**WHAT YOU ARE ASKED TO DO**: Copy out the data below. Keep every word as it is.

**Data entries**:
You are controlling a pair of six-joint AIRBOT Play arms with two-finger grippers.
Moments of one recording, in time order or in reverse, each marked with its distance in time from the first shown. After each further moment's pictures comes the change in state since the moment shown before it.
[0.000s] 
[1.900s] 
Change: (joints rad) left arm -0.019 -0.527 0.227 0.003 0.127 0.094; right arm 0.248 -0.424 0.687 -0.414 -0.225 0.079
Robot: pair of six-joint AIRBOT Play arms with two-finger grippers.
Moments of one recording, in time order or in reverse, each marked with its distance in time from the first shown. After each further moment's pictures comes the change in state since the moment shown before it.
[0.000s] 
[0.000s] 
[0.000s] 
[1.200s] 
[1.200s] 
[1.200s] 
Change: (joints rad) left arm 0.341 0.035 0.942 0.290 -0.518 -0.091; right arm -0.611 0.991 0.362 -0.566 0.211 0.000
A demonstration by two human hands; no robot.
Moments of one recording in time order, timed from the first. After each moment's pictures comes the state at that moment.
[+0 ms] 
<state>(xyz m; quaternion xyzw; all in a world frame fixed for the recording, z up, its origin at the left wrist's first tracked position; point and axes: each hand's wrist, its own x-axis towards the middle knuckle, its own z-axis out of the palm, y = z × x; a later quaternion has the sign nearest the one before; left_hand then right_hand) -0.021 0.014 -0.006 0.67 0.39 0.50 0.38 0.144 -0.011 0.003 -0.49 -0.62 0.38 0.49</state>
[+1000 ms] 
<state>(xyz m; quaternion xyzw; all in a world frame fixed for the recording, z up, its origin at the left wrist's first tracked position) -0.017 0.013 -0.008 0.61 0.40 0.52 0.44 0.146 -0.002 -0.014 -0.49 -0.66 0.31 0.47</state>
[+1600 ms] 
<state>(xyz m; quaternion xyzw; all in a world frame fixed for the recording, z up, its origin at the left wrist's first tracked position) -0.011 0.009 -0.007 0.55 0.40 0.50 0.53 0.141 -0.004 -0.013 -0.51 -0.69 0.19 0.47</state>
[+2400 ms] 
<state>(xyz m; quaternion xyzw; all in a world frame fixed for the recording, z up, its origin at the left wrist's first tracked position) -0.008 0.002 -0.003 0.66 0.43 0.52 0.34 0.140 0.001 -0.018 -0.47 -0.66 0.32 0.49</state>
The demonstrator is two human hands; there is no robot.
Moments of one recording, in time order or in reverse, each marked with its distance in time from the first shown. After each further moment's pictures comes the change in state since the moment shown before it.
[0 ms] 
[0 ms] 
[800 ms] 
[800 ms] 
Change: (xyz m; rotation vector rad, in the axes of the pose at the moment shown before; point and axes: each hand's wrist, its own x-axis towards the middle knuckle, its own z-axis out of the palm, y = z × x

**SOLUTION TO THE EXERCISE**:
You are controlling a pair of six-joint AIRBOT Play arms with two-finger grippers.
Moments of one recording, in time order or in reverse, each marked with its distance in time from the first shown. After each further moment's pictures comes the change in state since the moment shown before it.
[0.000s] 
[1.900s] 
Change: (joints rad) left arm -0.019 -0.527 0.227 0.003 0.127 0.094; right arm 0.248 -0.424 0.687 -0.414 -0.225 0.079
Robot: pair of six-joint AIRBOT Play arms with two-finger grippers.
Moments of one recording, in time order or in reverse, each marked with its distance in time from the first shown. After each further moment's pictures comes the change in state since the moment shown before it.
[0.000s] 
[0.000s] 
[0.000s] 
[1.200s] 
[1.200s] 
[1.200s] 
Change: (joints rad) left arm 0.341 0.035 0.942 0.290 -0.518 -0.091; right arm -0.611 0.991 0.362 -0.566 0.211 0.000
A demonstration by two human hands; no robot.
Moments of one recording in time order, timed from the first. After each moment's pictures comes the state at that moment.
[+0 ms] 
<state>(xyz m; quaternion xyzw; all in a world frame fixed for the recording, z up, its origin at the left wrist's first tracked position; point and axes: each hand's wrist, its own x-axis towards the middle knuckle, its own z-axis out of the palm, y = z × x; a later quaternion has the sign nearest the one before; left_hand then right_hand) -0.021 0.014 -0.006 0.67 0.39 0.50 0.38 0.144 -0.011 0.003 -0.49 -0.62 0.38 0.49</state>
[+1000 ms] 
<state>(xyz m; quaternion xyzw; all in a world frame fixed for the recording, z up, its origin at the left wrist's first tracked position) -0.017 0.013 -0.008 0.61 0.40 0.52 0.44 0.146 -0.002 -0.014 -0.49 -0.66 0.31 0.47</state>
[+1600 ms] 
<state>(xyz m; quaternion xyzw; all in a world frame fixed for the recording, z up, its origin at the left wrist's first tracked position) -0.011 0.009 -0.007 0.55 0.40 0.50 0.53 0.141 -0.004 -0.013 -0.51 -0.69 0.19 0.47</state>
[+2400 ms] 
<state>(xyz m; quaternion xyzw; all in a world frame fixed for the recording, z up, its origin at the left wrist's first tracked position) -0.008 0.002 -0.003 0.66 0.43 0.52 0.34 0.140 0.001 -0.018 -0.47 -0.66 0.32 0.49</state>
The demonstrator is two human hands; there is no robot.
Moments of one recording, in time order or in reverse, each marked with its distance in time from the first shown. After each further moment's pictures comes the change in state since the moment shown before it.
[0 ms] 
[0 ms] 
[800 ms] 
[800 ms] 
Change: (xyz m; rotation vector rad, in the axes of the pose at the moment shown before; point and axes: each hand's wrist, its own x-axis towards the middle knuckle, its own z-axis out of the palm, y = z × x

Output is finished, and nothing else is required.